Je ne sais pas d’où me vient cette image, elle se tient debout devant la fenêtre du salon et contemple la jetée du port. C’est à Oran, et je ne peux pas m’en souvenir. Bien des années plus tard c’est l’hiver à Bastia, elle se tient debout devant la baie vitrée du salon, devant le nouveau port de plaisance, le ciel est encore sombre, elle est toujours la première réveillée. Elle contemple la mer qui bleuit sous le jour, elle ne parvient pas à fixer la moindre de ses pensées, elle prend une grande bouffée d’air par la bouche, ça passe par la poitrine, c’est douloureux comme une angoisse. Elle attend que quelqu’un se lève pour prendre son petit déjeuner, elle ne le prend jamais seule. À peine a-t-elle terminé sa tasse de café soluble qu’elle allume une cigarette. Je n’ai aucun souvenir des mots que nous avons certainement échangés autour de la table.
C’est plus fort qu’elle il faut que ça change, que ça bouge, elle se met à déplacer tous les meubles — on sent bien qu’on dérange, c’est bien mieux comme ça non ?
Elle n’est pas pudique, parfois on la découvre nue dans la salle de bain dont elle laisse la porte ouverte alors qu’elle s’essuie. Ça sent le bain moussant. Avant de s’habiller elle prend le temps de se regarder devant le miroir, menton redressé, ventre rentré, elle m’interpelle, je ne suis quand même pas trop mal. Je regarde la rondeur de ses épaules, de ses hanches, sa peau mate, je la rassure, oui tu es belle.
Quand un enfant arrive au monde la louve s’éveille en elle, elle déploie son plus beau sourire, une tendresse dévorante, elle sait faire, elle est mère, plus que mère.

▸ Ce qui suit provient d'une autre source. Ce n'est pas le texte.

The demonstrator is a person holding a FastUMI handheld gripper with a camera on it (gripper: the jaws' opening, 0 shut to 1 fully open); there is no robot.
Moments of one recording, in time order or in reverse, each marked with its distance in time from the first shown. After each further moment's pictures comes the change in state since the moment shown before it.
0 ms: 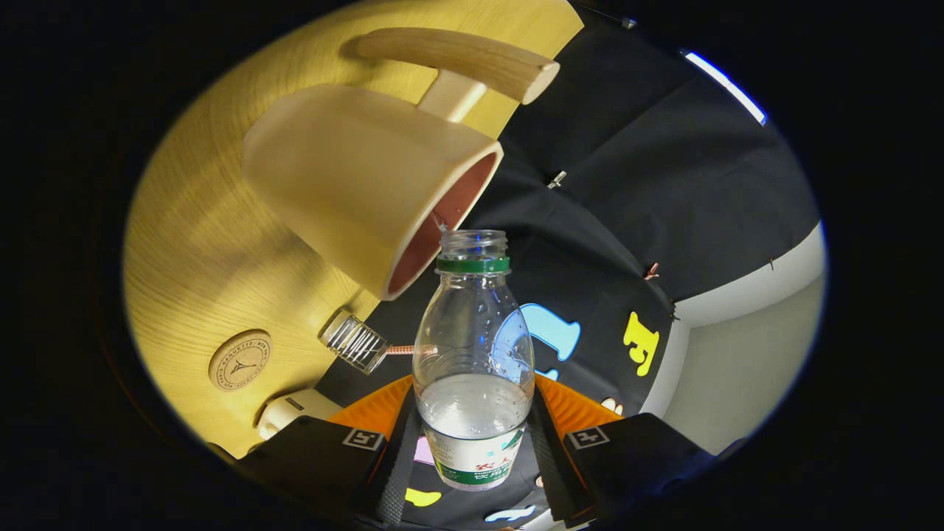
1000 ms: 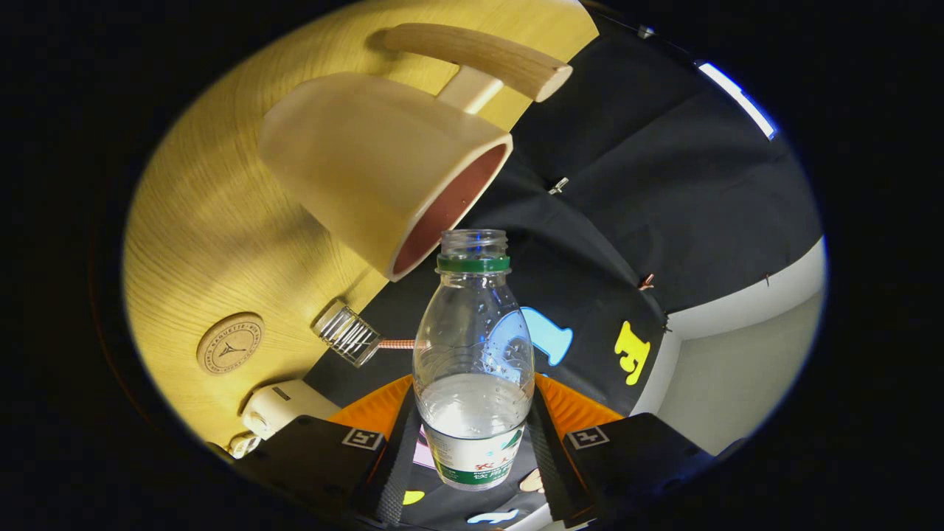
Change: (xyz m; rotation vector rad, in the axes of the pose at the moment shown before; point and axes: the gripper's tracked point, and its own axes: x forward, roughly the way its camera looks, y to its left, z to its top) arm 0.001 0.002 -0.008 -0.018 -0.005 -0.001
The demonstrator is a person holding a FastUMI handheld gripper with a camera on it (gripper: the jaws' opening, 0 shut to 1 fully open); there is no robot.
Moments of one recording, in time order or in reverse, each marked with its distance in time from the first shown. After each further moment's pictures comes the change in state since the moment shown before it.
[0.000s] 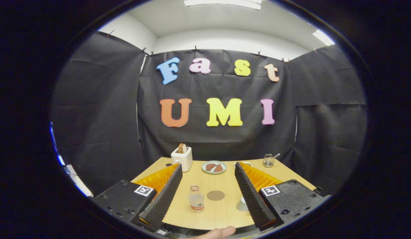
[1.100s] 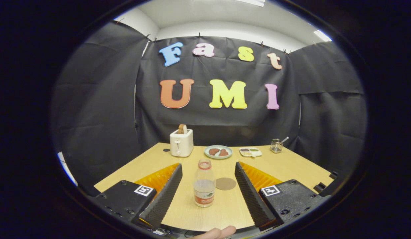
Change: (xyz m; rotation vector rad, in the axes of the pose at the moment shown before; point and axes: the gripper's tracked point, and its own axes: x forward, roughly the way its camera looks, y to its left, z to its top) arm 0.075 0.041 -0.151 -0.004 0.065 -0.028
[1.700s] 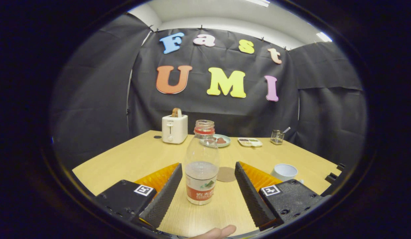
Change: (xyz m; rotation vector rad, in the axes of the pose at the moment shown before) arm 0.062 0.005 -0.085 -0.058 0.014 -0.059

Elle aime danser, ou plutôt se rappeler ce temps où elle dansait, elle met un disque de bebop et elle commence à danser comme elle le faisait il y a trente ans, avec toujours un peu de cette brusquerie qu’elle met dans tout ce qu’elle entreprend — cuisiner, peindre un mur, nous coiffer. Alors ses talons frappent le sol, ses mains battent la mesure, elle me regarde en souriant, m’explique comme c’était bien les dimanches à la Huchette, je n’aime pas la voir s’agiter comme ça, je n’ose pas lui dire que ça me gêne.

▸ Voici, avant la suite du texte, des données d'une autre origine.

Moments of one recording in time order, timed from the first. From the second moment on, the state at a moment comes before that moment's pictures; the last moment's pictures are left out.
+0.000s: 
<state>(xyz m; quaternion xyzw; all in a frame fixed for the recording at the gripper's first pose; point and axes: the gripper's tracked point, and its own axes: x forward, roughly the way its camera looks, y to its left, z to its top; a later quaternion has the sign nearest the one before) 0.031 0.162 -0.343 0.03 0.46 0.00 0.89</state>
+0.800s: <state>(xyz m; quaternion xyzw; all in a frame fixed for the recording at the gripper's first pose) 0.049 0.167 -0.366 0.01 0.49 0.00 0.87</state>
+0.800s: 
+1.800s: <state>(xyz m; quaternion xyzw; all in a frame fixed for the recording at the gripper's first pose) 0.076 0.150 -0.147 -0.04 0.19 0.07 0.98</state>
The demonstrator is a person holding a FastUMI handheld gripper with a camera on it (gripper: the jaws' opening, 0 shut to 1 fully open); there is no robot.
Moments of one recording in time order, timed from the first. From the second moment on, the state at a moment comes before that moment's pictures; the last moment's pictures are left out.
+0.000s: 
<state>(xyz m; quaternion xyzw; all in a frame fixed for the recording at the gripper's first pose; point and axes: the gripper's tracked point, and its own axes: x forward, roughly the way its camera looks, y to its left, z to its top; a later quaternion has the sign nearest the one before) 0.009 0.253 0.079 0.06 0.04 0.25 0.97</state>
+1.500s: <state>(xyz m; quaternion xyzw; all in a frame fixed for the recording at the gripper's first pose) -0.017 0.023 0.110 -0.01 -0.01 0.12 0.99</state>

Elle passe des heures allongée sous le soleil à combler son corps de chaleur.
Dans la pénombre — c’est l’été, les persiennes sont entrebâillées pour couper l’ardeur du soleil — ses mains sont comme des ailes de papillon qui caressent l’air quand elle parle, elle dit s’empêcher d’avoir du chagrin.
Dans la dernière chambre, son corps semblait plus petit, perdu dans la chemise de nuit en jersey — elle avait arrêté de fumer, elle était devenue silencieuse, son regard errant. Elle était une autre, ailleurs. Pourtant elle a voulu nous dire quelque chose, on avait fini par lui donner un bloc de papier et un stylo, sa main avait tenté d’écrire, nous sommes restés désemparés devant un graphe tremblotant, illisible, que nous avons préféré détruire.

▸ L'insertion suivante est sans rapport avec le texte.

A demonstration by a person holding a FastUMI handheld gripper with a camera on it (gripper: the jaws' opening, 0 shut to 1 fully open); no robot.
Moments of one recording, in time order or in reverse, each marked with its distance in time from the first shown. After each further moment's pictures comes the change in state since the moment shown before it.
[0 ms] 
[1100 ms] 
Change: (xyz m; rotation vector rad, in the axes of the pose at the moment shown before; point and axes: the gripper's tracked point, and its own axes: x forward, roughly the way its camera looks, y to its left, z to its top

Merci, Caroline, pour ce beau texte !
Ce texte vibrant est touchant touchant. Merci
Ce corps ou plutôt ces corps d’elle . Ces surgissement d’elle jusqu’au corps « rétréci » … et le regard de l’enfant qui grandit. Le corps de la mère qu’elle histoire ( quelle … je laisse la faute). La précision; et l’émotion à si juste distance .
pour ce texte comme pour les autres la perfection de l’écriture et l’émotion. Je crois la connaître et elle combine ce qui habitait et habite deux corps proches (enfin pas géographiquement)
Chères amies lectrices, merci fort, très peu connectée en ce moment ne prend que peu le temps de lire, encore moins de commenter, et aurais du mal à rattraper ces retards mais je vous suis… je suis presque toujours au bord de l’abandon, alors merci encore
Voici un texte de fond à la forme délicate pour parler de cette mère à deux facettes, peut-être davantage. Le souvenir la rend plus lointaine et étrange encore. Ce n’est qu’en décrivant ses goûts , sa gestuelle, son impatience, sa joie d’être mère ( même si on la dérange) qu’on l’approche prudemment. Son corps est partout , il dérange à son tour les pensées secrètes d’enfants satellisés. On a envie de lui parler à cette femme, peut-être pour qu’elle dise ce dont elle a vraiment besoin, et jusqu’au bout. Mais elle est devenue illisible… C’est triste, alors , il faut peut-être insister dans le rêve. Lui dire : Tu sais , on a vait compris… Les enfants comprennent tout. Les adultes ne le savent plus. La fin du texte me rappelle celui que j’ai écrit dans ce cycle « Une bien belle mort ». J’ai abordé la mère plus collectivement je crois.